**TASK ITEM:**
Everything in the listing below should be repeated verbatim, apart from the pictures.

**SOURCE DATA:**

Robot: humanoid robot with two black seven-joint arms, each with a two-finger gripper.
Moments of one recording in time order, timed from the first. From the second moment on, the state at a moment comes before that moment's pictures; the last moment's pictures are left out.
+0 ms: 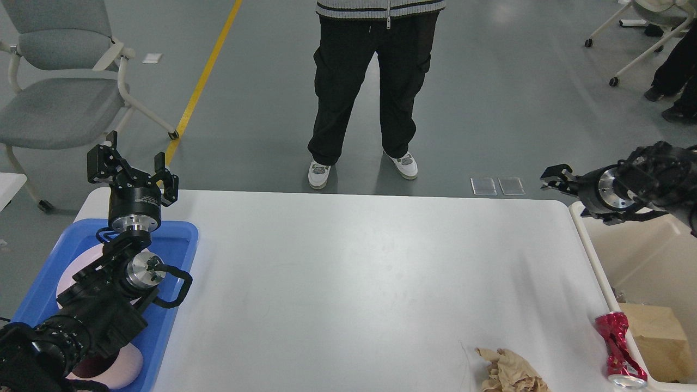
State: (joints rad) left arm -0.72 0.17 -0.69 -0.36 -0.15 -0.27 -0.76; right arm 1.33 -0.37 -1.10 0.50 0.20 0.48 -0.04
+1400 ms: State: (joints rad) left arm -0.72 0.17 -0.69 -0.36 -0.15 -0.27 -0.76; right arm 1.06 -0.62 -1.19 1.00 -0.28 -0.08 0.22
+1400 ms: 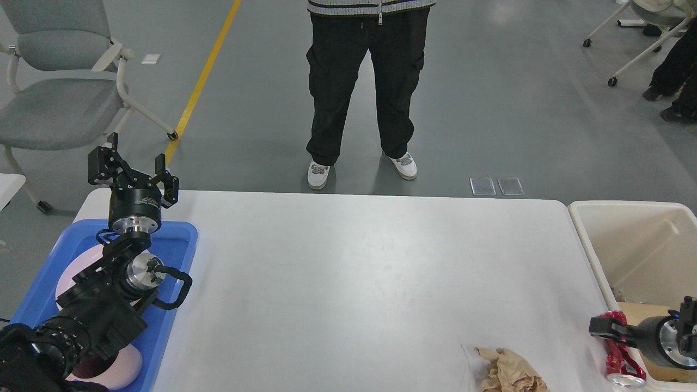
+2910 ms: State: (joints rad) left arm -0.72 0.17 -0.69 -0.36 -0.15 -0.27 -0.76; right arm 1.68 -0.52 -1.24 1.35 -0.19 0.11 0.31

**ANSWER SPACE:**
Robot: humanoid robot with two black seven-joint arms, each with a two-finger gripper.
Moments of one recording in time order, timed from the first. From the second moment on, the state at a moment comes before that moment's pictures; the last moment's pictures are left out.
+0 ms: 
State: (joints rad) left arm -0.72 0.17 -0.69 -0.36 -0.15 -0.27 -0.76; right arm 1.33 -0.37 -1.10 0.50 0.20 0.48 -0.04
+1400 ms: State: (joints rad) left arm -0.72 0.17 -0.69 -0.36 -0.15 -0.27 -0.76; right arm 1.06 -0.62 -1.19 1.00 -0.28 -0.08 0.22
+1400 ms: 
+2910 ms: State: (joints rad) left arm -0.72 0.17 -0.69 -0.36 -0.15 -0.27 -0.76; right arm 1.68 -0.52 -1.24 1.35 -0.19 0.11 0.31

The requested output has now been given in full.